(Data)

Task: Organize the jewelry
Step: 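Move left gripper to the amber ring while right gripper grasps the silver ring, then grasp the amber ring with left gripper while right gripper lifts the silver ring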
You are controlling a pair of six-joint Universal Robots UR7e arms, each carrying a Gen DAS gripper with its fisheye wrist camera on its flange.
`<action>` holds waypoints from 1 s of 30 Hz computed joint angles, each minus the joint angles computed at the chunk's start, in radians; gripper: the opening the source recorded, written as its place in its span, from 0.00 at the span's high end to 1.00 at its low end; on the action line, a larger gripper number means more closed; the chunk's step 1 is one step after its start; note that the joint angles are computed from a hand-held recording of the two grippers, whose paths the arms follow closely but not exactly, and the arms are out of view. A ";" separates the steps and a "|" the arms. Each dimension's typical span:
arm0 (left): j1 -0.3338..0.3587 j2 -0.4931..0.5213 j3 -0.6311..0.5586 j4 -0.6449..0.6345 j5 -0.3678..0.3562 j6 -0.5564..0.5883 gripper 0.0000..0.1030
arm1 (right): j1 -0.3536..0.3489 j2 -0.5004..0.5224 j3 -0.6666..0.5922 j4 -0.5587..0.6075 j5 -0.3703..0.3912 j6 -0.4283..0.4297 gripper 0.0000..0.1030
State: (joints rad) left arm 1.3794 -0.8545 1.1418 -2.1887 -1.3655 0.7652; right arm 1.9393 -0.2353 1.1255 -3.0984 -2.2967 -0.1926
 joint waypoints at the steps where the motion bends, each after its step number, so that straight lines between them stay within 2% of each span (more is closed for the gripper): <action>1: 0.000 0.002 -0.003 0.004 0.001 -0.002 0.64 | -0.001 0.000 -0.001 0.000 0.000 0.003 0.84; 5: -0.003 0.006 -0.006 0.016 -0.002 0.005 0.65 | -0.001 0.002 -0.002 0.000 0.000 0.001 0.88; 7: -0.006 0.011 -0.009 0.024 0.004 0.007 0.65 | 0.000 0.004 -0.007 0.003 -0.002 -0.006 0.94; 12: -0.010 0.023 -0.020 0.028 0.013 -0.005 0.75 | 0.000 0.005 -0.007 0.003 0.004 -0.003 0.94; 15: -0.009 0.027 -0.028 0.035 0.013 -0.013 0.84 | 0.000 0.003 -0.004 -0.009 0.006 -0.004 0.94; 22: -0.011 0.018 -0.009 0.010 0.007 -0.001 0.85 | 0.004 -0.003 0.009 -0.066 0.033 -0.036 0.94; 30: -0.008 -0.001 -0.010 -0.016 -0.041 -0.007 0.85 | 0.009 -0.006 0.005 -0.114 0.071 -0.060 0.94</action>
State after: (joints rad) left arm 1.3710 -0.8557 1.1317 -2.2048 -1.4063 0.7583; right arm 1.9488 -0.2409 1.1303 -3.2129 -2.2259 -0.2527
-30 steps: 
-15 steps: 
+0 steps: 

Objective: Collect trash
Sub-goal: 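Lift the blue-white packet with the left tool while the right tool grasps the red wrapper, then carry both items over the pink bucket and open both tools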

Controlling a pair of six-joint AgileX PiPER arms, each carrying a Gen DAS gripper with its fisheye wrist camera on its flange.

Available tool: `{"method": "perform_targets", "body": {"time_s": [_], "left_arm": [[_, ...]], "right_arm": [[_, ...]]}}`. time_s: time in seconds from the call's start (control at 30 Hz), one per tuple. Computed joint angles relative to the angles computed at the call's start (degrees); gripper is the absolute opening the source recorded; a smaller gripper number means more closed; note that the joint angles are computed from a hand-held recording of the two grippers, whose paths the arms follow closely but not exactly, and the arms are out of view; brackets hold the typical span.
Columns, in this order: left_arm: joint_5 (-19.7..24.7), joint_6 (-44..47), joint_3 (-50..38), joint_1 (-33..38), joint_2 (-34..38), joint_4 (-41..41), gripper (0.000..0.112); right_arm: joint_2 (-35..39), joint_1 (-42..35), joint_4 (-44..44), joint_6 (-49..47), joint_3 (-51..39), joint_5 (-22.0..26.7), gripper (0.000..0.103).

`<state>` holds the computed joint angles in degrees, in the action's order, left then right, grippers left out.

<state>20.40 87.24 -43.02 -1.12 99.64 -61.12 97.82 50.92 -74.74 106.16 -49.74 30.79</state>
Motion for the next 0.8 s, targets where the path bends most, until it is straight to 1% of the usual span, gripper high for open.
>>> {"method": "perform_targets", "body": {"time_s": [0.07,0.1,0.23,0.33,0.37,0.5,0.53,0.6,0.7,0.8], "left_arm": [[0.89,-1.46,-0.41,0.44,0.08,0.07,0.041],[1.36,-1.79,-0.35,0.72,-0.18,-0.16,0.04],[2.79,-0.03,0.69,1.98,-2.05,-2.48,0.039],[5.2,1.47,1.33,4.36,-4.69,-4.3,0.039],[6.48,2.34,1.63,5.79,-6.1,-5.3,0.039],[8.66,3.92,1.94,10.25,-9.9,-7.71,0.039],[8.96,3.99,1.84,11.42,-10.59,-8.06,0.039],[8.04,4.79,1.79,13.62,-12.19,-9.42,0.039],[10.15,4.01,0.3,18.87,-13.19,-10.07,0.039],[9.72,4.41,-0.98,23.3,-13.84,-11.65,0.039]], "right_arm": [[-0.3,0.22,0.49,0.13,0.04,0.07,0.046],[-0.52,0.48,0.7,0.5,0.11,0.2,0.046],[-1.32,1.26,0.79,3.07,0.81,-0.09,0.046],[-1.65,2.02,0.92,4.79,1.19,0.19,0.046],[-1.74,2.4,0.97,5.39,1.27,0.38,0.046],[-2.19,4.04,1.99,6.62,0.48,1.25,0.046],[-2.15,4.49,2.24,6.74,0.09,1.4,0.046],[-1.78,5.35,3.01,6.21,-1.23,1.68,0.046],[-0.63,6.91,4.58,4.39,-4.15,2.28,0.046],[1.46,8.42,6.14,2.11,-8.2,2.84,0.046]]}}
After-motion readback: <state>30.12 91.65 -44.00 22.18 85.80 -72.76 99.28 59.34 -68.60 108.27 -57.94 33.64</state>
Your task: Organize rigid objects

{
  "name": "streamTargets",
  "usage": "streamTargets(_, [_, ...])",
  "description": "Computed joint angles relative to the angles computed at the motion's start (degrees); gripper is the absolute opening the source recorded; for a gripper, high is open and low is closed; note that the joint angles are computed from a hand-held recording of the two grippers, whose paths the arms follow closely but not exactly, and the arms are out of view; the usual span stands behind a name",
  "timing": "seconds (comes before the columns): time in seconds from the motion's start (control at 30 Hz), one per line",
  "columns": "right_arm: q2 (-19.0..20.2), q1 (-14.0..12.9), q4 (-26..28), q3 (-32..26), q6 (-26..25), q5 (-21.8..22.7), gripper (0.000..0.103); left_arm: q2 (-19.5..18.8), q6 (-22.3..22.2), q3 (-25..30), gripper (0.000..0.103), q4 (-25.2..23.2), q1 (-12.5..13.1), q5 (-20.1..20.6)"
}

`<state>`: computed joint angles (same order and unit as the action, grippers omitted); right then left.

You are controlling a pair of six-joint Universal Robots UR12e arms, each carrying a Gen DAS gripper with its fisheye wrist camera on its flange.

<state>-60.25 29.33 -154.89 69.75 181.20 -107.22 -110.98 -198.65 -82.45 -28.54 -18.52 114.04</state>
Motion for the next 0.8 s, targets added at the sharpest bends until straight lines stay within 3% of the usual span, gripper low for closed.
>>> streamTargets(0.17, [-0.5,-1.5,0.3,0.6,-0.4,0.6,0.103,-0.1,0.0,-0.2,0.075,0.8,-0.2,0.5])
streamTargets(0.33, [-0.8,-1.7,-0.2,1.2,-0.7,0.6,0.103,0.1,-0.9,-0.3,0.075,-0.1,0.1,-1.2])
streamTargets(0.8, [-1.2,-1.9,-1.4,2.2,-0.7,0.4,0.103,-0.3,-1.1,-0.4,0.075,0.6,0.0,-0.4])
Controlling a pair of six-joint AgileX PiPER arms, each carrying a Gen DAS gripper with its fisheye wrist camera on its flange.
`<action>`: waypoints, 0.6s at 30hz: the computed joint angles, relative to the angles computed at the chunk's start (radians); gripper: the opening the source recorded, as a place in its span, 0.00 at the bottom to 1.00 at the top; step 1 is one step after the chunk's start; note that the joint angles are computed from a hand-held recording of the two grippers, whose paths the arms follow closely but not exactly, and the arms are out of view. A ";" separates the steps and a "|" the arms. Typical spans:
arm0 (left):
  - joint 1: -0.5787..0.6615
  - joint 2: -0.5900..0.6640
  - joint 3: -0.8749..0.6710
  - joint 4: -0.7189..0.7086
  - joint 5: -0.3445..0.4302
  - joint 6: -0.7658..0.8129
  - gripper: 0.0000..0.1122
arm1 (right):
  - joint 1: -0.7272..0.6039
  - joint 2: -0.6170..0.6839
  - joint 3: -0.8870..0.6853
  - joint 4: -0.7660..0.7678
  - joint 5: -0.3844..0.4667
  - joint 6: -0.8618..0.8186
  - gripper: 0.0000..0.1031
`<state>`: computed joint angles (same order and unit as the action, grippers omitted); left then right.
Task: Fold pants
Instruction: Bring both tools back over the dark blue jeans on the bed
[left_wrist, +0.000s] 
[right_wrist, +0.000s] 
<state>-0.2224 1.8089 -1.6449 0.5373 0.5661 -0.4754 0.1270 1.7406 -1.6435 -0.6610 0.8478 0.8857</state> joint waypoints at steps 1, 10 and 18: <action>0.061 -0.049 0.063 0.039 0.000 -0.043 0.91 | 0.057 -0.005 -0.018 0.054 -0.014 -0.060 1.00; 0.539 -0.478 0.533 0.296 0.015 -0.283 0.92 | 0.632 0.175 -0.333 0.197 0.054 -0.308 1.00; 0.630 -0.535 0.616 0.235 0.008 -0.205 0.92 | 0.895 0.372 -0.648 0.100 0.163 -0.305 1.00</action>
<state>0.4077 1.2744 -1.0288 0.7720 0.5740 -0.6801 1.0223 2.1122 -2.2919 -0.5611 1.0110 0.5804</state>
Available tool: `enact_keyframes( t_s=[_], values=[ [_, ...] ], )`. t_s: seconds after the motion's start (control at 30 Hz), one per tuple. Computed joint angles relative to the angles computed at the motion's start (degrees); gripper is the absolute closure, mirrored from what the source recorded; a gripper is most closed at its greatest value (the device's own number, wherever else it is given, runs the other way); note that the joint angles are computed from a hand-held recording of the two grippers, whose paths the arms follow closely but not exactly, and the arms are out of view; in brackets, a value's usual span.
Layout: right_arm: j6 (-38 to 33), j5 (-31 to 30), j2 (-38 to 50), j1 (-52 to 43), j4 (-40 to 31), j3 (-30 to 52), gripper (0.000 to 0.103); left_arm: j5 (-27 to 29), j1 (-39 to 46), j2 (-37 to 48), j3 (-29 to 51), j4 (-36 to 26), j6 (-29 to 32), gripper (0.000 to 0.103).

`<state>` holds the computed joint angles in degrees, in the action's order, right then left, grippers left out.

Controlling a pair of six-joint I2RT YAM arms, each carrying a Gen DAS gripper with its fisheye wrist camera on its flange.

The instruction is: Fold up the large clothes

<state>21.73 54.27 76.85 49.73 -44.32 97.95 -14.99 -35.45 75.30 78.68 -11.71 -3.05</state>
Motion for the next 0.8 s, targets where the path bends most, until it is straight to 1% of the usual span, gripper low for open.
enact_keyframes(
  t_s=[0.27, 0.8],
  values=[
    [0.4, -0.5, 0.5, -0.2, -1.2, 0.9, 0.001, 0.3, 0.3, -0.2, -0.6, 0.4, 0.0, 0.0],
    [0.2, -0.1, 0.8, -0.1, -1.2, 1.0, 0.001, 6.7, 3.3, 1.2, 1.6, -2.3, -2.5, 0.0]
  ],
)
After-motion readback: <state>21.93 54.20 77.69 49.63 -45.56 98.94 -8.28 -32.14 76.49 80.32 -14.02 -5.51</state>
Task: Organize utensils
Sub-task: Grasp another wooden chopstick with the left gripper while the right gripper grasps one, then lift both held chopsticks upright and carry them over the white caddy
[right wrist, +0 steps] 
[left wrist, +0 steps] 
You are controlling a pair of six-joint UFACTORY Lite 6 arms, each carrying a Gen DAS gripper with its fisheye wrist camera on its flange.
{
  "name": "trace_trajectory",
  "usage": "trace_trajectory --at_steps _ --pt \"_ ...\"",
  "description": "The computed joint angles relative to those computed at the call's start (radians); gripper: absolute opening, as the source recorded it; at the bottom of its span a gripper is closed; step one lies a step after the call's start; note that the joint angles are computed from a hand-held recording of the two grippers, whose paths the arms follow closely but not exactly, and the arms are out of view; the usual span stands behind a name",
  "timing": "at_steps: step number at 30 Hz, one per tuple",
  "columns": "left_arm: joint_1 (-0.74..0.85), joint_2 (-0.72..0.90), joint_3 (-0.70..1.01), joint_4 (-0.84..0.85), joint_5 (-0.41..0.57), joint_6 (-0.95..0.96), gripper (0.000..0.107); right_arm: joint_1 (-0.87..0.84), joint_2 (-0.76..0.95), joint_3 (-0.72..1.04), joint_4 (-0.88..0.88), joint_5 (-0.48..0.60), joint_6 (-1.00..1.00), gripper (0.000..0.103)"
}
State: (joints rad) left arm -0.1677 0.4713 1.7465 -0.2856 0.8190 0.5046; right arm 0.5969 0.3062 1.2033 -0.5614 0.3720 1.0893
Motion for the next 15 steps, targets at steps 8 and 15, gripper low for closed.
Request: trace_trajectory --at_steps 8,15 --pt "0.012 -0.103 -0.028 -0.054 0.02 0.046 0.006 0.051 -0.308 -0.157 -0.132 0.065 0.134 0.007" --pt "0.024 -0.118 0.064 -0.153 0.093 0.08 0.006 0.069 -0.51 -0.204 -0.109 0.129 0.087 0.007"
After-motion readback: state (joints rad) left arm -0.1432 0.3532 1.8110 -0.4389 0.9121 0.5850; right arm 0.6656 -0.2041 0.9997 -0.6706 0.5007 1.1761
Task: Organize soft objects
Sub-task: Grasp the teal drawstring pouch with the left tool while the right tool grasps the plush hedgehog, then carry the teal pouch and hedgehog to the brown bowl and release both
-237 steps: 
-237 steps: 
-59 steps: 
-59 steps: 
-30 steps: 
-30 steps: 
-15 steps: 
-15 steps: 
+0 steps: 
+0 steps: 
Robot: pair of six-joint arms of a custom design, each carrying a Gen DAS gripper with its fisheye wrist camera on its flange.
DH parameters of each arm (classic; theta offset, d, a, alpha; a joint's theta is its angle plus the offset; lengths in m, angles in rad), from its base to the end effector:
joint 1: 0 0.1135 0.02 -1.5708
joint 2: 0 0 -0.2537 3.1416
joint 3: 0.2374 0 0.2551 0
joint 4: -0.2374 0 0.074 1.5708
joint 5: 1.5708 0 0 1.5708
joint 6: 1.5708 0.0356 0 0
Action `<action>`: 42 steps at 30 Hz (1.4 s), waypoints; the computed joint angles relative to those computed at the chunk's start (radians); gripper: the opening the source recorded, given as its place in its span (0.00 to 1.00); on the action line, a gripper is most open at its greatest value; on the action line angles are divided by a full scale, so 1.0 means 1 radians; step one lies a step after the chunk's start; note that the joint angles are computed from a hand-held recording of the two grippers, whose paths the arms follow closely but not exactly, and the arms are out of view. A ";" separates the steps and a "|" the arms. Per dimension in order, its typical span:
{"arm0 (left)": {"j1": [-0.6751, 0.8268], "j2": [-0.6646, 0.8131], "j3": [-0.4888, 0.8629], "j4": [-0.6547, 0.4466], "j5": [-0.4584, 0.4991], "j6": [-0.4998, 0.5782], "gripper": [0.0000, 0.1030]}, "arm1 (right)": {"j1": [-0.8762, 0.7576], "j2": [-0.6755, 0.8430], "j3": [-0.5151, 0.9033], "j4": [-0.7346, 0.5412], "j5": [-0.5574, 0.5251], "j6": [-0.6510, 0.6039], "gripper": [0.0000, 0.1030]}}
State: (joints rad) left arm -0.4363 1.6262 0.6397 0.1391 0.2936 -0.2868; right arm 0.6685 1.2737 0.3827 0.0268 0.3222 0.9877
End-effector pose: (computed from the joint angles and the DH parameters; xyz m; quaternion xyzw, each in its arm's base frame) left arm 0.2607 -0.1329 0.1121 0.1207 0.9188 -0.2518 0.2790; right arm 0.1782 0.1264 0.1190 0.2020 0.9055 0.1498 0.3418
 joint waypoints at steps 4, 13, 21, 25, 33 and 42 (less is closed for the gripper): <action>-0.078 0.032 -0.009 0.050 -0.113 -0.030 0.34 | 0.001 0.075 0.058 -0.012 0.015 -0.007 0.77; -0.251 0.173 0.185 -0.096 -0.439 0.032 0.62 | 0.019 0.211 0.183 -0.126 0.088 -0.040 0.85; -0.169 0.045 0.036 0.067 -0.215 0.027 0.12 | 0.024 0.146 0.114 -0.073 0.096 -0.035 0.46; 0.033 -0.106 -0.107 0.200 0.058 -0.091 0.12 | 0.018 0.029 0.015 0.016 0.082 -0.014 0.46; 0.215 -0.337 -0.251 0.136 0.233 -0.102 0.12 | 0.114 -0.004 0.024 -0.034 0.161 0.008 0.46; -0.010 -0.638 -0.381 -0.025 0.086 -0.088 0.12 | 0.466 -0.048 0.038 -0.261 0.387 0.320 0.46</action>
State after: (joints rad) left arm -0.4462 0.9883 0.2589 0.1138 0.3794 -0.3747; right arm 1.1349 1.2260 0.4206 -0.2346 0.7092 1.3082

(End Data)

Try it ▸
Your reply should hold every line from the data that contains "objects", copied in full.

Exercise output ▸
Your task: Organize rigid objects
Task: Organize soft objects

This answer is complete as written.